Enhancing lithium ion diffusion kinetic in hierarchical lithium titanate@erbium oxide from coating to doping via facile one-step co-precipitation

Hierarchical lithium titanate@erbium oxide (Li4Ti5O12@Er2O3) microspheres from coating to doping were successfully synthesised by a simple and scalable one-step co-precipitation method. Microscopic observations revealed that the Li4Ti5O12@Er2O3 microspheres present a well-defined hierarchical structure and that Li4Ti5O12 is coated by the Er2O3 layer. The X-ray photoelectron spectroscopy (XPS) results demonstrate that partial Ti4+ is reduced to Ti3+ and induces oxygen vacancy because partial Er3+ dope into octahedral 16d Li+/Ti4+ sites of Li4Ti5O12. Owing to the hierarchical microsphere structure, Er2O3 coating, and Er3+ doping, the material exhibits excess rate capacity (183.7 mAh g(-1) at 30C). The hierarchical micro sphere structure shortens the diffusion pathways for Li+ ions. The Er2O3 coating on the surface reduces the adverse interface reaction. Importantly, oxygen vacancy induced by Er3+ doping enhances Li+ ion diffusion kinetics and offers extra space to store Li+ ions, which endows this sample with excess rate capacity. (C) 2020 Elsevier Inc.
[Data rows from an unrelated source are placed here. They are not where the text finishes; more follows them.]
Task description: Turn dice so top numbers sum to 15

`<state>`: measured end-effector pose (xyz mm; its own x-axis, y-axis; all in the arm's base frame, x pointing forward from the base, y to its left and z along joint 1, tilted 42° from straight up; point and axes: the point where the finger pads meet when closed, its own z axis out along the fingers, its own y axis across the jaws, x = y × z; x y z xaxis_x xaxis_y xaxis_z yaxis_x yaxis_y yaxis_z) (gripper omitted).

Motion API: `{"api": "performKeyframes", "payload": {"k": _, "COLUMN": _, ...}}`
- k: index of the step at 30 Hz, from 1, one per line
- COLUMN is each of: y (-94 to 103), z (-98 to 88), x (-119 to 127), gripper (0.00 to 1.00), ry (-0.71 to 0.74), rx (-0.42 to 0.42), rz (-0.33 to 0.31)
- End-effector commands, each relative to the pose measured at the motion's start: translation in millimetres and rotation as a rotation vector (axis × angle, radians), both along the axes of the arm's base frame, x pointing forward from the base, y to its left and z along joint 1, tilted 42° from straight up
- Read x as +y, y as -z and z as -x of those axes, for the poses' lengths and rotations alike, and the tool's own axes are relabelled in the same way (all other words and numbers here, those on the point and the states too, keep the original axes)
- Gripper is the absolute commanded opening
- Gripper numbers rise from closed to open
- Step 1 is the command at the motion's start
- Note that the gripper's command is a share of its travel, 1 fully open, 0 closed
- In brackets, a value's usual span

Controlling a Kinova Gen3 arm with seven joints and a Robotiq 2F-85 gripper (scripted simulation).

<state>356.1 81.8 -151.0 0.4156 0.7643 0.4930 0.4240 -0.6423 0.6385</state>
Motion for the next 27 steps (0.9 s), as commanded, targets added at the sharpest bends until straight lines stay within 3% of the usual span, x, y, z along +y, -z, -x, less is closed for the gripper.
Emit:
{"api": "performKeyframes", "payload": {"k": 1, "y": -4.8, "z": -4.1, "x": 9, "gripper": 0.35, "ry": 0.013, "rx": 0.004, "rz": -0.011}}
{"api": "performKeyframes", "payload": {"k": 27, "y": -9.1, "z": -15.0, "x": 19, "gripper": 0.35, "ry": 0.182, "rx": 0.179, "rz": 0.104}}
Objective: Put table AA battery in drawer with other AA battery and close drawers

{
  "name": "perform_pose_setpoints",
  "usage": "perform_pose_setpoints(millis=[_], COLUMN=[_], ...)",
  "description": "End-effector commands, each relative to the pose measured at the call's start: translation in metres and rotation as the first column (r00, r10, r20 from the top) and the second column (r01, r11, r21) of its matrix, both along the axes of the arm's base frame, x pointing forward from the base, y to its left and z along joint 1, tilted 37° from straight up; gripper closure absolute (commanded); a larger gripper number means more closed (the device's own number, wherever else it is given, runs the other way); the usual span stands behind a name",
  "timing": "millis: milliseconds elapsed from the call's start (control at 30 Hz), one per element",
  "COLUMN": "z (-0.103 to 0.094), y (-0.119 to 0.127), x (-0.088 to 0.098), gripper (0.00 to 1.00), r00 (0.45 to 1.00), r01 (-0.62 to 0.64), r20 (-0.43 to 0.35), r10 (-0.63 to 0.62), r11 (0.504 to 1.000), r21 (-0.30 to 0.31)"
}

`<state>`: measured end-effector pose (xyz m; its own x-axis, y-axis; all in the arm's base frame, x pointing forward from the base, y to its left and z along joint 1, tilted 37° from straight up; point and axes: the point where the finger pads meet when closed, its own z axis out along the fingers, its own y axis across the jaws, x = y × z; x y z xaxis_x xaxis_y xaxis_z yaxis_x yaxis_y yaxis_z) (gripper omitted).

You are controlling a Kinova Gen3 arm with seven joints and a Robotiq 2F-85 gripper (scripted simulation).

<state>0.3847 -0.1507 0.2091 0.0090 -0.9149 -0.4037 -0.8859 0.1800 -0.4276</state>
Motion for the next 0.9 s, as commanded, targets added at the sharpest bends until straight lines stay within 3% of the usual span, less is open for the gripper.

All rights reserved.

Automated summary

Hierarchical lithium titanate@erbium oxide (Li4Ti5O12@Er2O3) microspheres with well-defined structure were successfully synthesized by a one-step co-precipitation method. The material shows excess rate capacity due to the hierarchical microsphere structure, Er2O3 coating, and Er3+ doping. The diffusion pathways for Li+ ions are shortened by the hierarchical microsphere structure, while the Er2O3 coating reduces adverse interface reactions and Er3+ doping induces oxygen vacancies to enhance Li+ ion diffusion kinetics.